Motivation

Recreate VISUAL CAPITALIST chart: Global Tobacco Use by Country and Sex

Data Processing

# Clear R environment: 
rm(list = ls())

# Setwd
setwd("D:/0 - My documents/TOOLS/R/The Economist/Nobel")

# Load data
library(rvest)
library(tidyverse)

# Specify the URL
url <- "https://www.visualcapitalist.com/tobacco-use-by-country/"

# Read the HTML content of the webpage -> Change to numeric -> Rename variables
webpage <- read_html(url)
tobaco <- html_table(html_nodes(webpage, "table"))[[1]]
  
  # Convert to numeric 
tobaco <- tobaco %>%
  mutate_at(vars(2, 3, 4), as.numeric)

  # Delete charaters before blank
tobaco$Country <- sub("^\\S+\\s+", '', tobaco$Country)

  # Rename
library(janitor)
tobaco <- tobaco %>%
  janitor::clean_names()

names(tobaco)

Visualization

library(ggtext)

text <- "**Naura**, **Indonesia**, and **Myanmar** have some of the highest rates of tobacco use in the world"
df_text <- data.frame(country = "Afghanistan", total_prevalence_percent = 49.5, male_percent = 50.3, female_percent = 48.7, text = text)

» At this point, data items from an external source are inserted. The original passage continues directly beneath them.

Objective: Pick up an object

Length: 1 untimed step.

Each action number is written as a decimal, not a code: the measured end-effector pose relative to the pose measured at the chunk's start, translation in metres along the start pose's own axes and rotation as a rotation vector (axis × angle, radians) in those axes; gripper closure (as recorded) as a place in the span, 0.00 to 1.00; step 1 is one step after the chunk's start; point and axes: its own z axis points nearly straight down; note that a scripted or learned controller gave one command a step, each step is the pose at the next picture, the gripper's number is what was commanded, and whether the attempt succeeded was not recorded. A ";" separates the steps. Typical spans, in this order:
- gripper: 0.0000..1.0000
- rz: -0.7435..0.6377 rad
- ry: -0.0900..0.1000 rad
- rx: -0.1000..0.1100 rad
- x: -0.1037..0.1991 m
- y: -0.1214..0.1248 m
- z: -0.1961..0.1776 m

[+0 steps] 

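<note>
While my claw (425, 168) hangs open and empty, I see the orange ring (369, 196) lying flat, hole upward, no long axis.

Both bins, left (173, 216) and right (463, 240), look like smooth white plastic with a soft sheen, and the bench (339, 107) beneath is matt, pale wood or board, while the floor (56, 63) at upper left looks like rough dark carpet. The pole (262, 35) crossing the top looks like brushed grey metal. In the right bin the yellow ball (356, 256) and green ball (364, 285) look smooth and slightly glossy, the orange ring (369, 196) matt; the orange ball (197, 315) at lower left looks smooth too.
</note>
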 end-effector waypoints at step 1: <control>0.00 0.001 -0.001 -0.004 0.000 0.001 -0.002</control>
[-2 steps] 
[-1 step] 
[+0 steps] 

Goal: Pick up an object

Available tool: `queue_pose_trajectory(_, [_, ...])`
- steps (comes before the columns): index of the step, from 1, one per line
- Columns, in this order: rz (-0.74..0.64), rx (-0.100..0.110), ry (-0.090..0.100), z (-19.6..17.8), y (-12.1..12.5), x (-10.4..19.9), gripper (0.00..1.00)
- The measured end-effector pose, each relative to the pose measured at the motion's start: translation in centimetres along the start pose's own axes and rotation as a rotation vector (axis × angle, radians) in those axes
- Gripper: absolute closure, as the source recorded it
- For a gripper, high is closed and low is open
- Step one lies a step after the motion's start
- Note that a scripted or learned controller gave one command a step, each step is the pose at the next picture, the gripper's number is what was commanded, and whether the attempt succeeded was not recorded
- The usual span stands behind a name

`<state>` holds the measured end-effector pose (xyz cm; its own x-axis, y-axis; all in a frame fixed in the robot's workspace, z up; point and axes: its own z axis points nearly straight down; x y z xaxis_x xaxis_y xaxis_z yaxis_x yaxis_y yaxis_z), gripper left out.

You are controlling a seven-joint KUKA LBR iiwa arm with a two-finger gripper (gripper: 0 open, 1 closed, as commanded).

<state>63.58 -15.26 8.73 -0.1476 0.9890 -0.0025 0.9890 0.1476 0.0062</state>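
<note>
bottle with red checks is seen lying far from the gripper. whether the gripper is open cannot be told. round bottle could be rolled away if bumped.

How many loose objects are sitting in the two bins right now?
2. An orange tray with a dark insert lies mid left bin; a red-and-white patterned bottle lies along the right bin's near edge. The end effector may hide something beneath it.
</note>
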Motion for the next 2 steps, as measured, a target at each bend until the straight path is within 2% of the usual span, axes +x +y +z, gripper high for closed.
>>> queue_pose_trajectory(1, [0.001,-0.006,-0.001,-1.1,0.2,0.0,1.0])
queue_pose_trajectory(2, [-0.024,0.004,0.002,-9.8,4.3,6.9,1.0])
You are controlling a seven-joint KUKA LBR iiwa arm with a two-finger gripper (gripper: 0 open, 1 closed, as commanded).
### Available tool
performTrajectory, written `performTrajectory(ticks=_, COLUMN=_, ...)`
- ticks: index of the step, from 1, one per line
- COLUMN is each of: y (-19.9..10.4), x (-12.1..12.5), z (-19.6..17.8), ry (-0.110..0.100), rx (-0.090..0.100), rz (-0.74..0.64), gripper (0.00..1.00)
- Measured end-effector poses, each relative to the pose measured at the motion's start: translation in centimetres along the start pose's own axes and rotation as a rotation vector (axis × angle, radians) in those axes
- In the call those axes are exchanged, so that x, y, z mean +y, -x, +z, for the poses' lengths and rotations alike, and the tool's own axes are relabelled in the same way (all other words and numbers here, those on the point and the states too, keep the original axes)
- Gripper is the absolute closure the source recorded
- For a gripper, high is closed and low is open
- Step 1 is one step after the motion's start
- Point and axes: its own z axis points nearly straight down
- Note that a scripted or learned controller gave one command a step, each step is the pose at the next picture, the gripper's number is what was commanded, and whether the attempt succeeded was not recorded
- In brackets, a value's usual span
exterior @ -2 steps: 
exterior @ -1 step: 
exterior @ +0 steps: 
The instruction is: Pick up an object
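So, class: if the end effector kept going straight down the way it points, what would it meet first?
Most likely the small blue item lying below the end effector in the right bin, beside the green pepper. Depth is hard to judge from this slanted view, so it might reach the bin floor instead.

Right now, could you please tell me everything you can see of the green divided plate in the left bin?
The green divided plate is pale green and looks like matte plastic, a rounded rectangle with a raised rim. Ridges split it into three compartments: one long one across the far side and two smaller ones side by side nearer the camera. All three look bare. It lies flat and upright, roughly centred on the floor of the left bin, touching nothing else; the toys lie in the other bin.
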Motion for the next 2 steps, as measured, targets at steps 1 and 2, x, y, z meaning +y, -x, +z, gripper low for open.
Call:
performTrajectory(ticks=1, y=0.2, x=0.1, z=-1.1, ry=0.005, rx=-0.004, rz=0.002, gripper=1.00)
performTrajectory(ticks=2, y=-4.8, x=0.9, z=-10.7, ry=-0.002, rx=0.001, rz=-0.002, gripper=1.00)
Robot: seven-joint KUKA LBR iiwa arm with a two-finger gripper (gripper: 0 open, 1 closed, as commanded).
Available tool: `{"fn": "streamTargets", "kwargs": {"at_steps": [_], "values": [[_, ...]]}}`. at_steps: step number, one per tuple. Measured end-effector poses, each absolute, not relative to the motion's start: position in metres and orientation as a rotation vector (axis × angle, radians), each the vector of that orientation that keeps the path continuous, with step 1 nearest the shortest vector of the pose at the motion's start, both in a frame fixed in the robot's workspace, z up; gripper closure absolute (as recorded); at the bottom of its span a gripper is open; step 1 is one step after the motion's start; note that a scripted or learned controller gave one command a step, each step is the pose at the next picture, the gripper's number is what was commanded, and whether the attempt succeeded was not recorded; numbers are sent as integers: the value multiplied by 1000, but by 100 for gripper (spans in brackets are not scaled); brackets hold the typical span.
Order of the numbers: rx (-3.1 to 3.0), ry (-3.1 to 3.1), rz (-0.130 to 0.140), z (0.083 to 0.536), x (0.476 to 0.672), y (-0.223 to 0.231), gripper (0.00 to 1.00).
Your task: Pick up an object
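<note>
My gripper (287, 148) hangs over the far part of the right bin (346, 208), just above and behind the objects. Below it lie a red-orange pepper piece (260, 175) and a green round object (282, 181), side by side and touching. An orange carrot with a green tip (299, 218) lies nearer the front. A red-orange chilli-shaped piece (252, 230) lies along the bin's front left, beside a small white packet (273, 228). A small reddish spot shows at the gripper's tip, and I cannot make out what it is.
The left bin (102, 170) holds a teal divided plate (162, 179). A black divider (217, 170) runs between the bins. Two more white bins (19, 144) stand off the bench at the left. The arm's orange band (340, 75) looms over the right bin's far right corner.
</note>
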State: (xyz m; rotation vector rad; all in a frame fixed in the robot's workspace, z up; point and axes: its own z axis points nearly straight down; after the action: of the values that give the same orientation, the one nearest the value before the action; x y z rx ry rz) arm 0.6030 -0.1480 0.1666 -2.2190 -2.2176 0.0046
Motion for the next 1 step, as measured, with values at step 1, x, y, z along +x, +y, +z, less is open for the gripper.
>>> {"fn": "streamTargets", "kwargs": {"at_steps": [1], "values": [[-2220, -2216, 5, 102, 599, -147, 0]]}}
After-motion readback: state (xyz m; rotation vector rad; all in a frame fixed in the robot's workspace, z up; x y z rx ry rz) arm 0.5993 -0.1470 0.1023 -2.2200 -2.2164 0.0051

ggplot(tobaco, aes(x = female_percent, y = male_percent, size = total_prevalence_percent, color = total_prevalence_percent)) +
  geom_point()+
  # Adjust scale size and legend of scale
  scale_size(
    range = c(1, 5),
    guide = guide_legend(
      direction = "vertical",
      nrow = 1,
      label.position = "right"))+
  # Adjust scale color
  scale_color_gradientn(colours = hcl.colors(5, "Sunset", rev = TRUE))+
  guides(color = guide_legend(title = ""))+
  # Add title, sub, and caption
  labs(size = "")+
  # Adjust background
  theme(plot.background = element_rect(fill = "#E2BFB3", color = "#E2BFB3")) +
  theme(panel.background = element_rect(fill = "#E2BFB3", color = "#E2BFB3"))+
  theme(panel.grid.major.x = element_blank())+
  theme(panel.grid.major.y = element_blank())+
  theme(panel.grid.minor.x = element_blank())+
  theme(panel.grid.minor.y = element_blank())+
  theme(axis.line = element_line(color = "grey30",
                                 linewidth = 0.2,
                                 arrow = arrow(angle = 30,
                                               length = unit(0.07, "inches"),
                                               ends = "last", 
                                               type = "closed"))) +
  theme(axis.ticks = element_line(color = "grey30",
                                  linewidth = 0.2))+
  # Legend position
  theme(legend.position = c(0.7,0.1))+
  # Legend color
  theme(legend.background = element_rect(fill = "#E2BFB3",
                                         colour = "#E2BFB3",
                                         linewidth = 0.2))+
  theme(legend.key = element_rect(fill = "#E2BFB3"))+
  # Scale x.y
  scale_y_continuous(breaks = c(0, 20, 40, 60),
                     expand = c(0, 0),
                     limits = c(0, 80),
                     labels = c("", "20%","40%","60%"))+
  scale_x_continuous(breaks = c(0, 20, 40),
                     expand = c(0, 0),
                     limits = c(0, 60),
                     labels = c("0%", "20%","40%"))+
  # Adjust axis
  labs(x = "Female", y = "Male",
       title = "TOBACCO USE AROUND THE WORLD",
       caption = "Source: World Health Organization")+
  theme(axis.title = element_text(hjust = 1))+
  # Adjust title, sub, caption
  theme(plot.title = element_text(size = 43, color = "grey30", face = "bold"))+
  theme(plot.caption = element_text(size = 20, color = "grey40", face = "italic"))+
  theme(axis.text = element_text(size = 20, color = "grey40"))+
  theme(axis.title = element_text(size = 25, color = "grey30"))+
  theme(legend.text = element_text(size = 20, color = "grey40"))+
  theme(plot.title.position = "plot")+
  # Adjust plot margin
  theme(plot.margin = unit(c(0.3, 0.5, 0.1, 0.5), "cm"))+
  # Add text box
  geom_text(label = "Indonesia",
              x = 7,
              y = 73.6,
              size = 10,
              hjust = 0,
              color = "#B859A8")+
  geom_text(label = "Myanmar",
            x = 21.5,
            y = 69.4,
            size = 10,
            hjust = 0,
            color = "#9653A3")+
  geom_text(label = "Nauru",
            x = 50.7,
            y = 50.3,
            size = 10,
            hjust = 0,
            color = "#704D9E")+
  geom_text(label = "Nigeria",
            x = 2,
            y = 5.4,
            size = 7,
            hjust = 0,
            color = "#F5DC95")

  
ggsave("tobaco.png", width = 3.86, height = 4.18,dpi = 300,units = c("in"))